An option to purchase ordinarily grants the tenant an absolute right to purchase leased property. A right of first refusal, also known as a preemptive *274option, “confers upon the tenant a preferential right of purchase if the landlord decides to sell the leased property.” R. Schoshinski, American Law of Landlord and Tenant (1980) § 9:9, p. 620. “ ‘A right of pre-emption is a right to buy before or ahead of others . . . but. . . only if the seller decides to sen.’ ” Hare v. McClellan, 234 Conn. 581, 588-89, 662 A.2d 1242 (1995).

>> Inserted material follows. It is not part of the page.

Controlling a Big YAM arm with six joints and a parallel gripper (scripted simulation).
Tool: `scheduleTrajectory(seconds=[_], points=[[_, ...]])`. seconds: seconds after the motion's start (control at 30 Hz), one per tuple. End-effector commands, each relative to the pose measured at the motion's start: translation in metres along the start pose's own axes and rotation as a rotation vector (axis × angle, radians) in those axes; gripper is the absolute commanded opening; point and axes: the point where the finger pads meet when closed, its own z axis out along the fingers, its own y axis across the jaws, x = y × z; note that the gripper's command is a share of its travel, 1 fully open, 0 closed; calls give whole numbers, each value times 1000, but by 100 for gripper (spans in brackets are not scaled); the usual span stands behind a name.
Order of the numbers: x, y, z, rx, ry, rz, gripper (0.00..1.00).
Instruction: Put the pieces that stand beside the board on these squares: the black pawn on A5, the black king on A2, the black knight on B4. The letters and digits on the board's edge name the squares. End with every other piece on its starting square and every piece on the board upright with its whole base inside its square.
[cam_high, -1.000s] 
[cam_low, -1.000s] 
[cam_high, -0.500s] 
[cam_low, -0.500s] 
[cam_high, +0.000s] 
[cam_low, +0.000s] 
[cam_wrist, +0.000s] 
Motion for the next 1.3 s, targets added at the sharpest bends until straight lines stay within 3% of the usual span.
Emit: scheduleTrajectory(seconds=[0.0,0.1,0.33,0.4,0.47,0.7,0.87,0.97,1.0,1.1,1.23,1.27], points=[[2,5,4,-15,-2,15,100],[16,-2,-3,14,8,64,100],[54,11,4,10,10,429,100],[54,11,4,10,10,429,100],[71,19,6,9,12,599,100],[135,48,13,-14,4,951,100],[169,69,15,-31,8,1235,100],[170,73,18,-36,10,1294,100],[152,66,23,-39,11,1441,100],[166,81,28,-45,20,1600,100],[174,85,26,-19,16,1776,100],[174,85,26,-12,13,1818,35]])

White Castle System, Inc. v. Blohm, 807 F.2d 313 (2d Cir. 1986) (appeal from trial); Douglass v. Jones, 422 So. 2d 352 (Fla. App. 1982) (appeal from *278judgment ordering specific performance); Carroll v. Daigle, 123 N.H. 495, 463 A.2d 885 (1983) (appeal from declaratory judgment); Gulf Oil Corp. v. Buram Realty Co., 11 N.Y.2d 223, 182 N.E.2d 608, 228 N.Y.S.2d 225 (1962) (appeal from summary judgment); Power Test Petroleum Distributors, Inc. v. Baker-Tripi Realty Corp., 190 App. Div. 2d 845, 594 N.Y.S.2d 266 (1993) (appeal from trial); Vernon v. Kennedy, 50 N.C. App. 302, 273 S.E.2d 31 (1981) (appeal from summary judgment); Grisham v. Lowery, 621 S.W.2d 745 (Tenn. App. 1981) (appeal from trial).

The doctrine that the lease and the option to purchase constitute two separate contracts is “contrary to the great weight of authority in the United States . . . .” (Citations omitted.) Shuford Development Co. v. Chrysler Corp., 449 F.2d 429, 434 (5th Cir. 1971).

Although we conclude that the plaintiff has pleaded a cause of action, we express no opinion as to the ultimate question of whether the defendants breached the lease by not affording the plaintiff a right of first refusal to purchase the property in 1996. See Parsons v. United Technologies Corp., supra, 243 Conn. 86.